Validate structure before the model. Reject or sanitize inputs that fail basic checks (size, format, required fields) rather than passing them through.
Screen known-dangerous patterns. Flag inputs matching injection or jailbreak signatures and high-risk intents (the refund, the policy override) for stricter handling.

Step 4: Output filtering layer

Screen every output before it reaches the user. Block PII leakage, unauthorized commitments, and policy contradictions. These are the dimensions that become eval hard-fails.
Constrain the shape. Where possible, bind output to a schema so the model cannot freely emit prose that smuggles a harmful action.
Decide the fallback. When the filter blocks an output, what does the user see? A safe canned response and a path to a human, not a silent failure or a raw error.

Step 5: Abuse detection and limits

Rate and cost limits per user and per key, so one actor cannot run up the bill or brute-force a bypass.
Anomaly signals: spikes in volume, repeated near-miss inputs, or a single account probing variations all warrant a flag (wire these into /llm-observability-plan).
Escalation path: what gets logged, what auto-blocks, who reviews.
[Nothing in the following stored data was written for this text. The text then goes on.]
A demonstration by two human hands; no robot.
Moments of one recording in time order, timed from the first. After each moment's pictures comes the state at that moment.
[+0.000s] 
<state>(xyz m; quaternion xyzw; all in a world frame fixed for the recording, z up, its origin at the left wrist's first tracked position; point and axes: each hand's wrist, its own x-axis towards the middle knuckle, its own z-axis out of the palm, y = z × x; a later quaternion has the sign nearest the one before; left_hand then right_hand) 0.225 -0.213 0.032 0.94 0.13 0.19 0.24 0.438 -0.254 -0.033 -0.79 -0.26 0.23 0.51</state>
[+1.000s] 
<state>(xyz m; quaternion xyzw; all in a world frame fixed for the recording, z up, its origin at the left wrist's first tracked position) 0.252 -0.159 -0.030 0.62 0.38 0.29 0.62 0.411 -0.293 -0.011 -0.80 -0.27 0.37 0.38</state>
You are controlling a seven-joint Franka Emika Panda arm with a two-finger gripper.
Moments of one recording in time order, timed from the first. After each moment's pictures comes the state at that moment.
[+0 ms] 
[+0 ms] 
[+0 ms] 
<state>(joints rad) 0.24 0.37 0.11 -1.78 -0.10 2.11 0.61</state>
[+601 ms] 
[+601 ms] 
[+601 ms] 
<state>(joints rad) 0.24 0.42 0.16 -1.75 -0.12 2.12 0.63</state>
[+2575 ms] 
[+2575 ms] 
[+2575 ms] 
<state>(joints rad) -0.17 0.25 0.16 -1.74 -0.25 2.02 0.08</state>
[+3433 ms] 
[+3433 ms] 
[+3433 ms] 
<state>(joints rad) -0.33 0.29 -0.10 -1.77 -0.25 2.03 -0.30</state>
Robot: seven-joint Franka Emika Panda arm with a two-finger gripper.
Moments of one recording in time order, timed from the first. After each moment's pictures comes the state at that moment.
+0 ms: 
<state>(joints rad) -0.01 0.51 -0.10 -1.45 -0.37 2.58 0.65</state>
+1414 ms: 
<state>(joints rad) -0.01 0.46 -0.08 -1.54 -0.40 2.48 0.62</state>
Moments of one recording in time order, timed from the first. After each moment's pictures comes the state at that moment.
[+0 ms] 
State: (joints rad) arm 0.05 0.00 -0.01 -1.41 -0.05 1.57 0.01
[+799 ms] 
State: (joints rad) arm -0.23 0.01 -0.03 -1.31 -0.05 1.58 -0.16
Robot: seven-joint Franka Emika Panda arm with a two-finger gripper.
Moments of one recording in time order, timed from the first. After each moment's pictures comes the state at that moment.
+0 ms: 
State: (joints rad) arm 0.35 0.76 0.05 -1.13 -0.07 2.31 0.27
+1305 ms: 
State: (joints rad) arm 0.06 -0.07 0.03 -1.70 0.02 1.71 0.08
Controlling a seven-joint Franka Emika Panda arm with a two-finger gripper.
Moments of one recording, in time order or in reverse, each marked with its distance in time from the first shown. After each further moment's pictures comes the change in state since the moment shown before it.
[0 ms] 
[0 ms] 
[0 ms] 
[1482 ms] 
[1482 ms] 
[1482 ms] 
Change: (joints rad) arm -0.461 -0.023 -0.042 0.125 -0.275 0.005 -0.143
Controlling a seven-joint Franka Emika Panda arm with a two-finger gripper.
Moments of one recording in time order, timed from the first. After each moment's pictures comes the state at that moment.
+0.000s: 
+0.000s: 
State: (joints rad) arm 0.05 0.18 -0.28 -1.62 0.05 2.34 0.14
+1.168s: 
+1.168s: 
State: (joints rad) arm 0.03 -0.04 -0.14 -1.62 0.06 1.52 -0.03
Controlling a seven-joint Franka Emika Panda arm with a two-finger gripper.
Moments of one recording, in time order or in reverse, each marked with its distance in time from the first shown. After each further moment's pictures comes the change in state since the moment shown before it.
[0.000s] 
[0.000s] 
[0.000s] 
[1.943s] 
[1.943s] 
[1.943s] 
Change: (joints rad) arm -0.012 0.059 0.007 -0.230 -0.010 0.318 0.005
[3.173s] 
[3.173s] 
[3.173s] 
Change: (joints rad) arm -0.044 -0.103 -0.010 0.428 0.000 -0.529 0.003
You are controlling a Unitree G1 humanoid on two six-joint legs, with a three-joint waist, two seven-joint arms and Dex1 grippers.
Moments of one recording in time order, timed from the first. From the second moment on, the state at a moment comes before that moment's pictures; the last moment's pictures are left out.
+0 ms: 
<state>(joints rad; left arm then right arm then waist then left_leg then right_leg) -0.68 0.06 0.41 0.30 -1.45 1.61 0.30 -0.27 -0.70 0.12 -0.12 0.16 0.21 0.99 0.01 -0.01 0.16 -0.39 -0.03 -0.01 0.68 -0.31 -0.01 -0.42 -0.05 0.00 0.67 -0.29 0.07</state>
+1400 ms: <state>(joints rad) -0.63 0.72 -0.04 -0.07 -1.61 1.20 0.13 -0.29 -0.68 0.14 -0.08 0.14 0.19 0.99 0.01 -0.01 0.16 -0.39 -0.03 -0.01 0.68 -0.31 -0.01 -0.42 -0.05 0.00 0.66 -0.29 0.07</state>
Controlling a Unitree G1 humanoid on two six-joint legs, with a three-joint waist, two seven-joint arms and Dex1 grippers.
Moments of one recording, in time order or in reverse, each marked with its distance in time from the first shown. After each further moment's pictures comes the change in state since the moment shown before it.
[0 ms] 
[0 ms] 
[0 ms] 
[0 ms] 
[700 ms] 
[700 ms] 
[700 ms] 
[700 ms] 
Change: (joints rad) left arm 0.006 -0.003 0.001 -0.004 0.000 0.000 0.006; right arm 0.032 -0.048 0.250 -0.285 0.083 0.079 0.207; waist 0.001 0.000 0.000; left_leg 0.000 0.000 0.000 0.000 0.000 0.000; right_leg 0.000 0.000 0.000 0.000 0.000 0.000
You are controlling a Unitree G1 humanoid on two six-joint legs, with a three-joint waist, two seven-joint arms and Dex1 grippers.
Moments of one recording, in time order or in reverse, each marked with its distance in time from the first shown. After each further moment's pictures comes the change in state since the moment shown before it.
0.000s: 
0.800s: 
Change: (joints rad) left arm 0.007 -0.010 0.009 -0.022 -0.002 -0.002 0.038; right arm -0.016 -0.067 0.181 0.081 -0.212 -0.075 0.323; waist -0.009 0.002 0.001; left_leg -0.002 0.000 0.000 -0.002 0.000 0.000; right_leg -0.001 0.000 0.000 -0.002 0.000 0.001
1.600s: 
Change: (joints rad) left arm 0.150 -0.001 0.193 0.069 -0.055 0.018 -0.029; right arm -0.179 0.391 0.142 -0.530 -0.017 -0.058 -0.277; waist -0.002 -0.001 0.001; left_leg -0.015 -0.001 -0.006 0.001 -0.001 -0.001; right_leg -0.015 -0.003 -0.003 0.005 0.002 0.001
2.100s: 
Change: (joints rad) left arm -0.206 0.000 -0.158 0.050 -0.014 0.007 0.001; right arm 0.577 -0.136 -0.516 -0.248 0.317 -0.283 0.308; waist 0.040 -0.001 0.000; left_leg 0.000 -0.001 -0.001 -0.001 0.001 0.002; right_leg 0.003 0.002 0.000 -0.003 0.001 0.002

Step 6: Output the guardrails design

# Guardrails Design: (feature)

**Worst output:** (what we are preventing)
**Adversaries:** (who, and their goal)
**Blast radius:** (what the feature can touch)

## Threat surface
(Input / Output / Abuse table from Step 2)

## Input validation
- Trusted vs untrusted handling: (rule)
- Pre-model checks: (list)
- High-risk pattern screening: (list)

## Output filtering
- Blocked categories: (PII, commitments, policy, harm)
- Output shape constraint: (schema / none)
- Block fallback UX: (what the user sees)

## Abuse detection
- Limits: (rate, cost, per-user)
- Anomaly signals + escalation: (list)

## Calibration
- Cost of a false block, and how it is tuned

## Open questions
- (unresolved decisions)

Step 7: Review

Ask the user:

Does any defense rely only on the model choosing to refuse?
Can untrusted input reach the model as if it were instructions?
What does a blocked user see, and can they still get legitimate help?
Are false blocks measured, or only true blocks?

Anti-patterns

Anti-pattern	Why it fails	Do instead
Single output filter	One layer with a known bypass; nothing screens input or abuse	Layer input, output, and abuse defenses
The model as the boundary	Prompt instructions get overridden by injection	Enforce hard rules in code around the model
Untrusted content as instructions	Injected text in docs or user input hijacks the model	Separate and never trust untrusted content
Refusal as the plan	Trained refusal is probed and bypassed	Add deterministic input and output checks
Max blocking	Refuses legitimate work; users route around you	Calibrate against the cost of a false block
Silent block	A blocked output confuses the user, no path forward	Safe fallback plus a route to a human

Output location

Present the guardrails design as formatted text in the conversation for the user to copy into their design doc.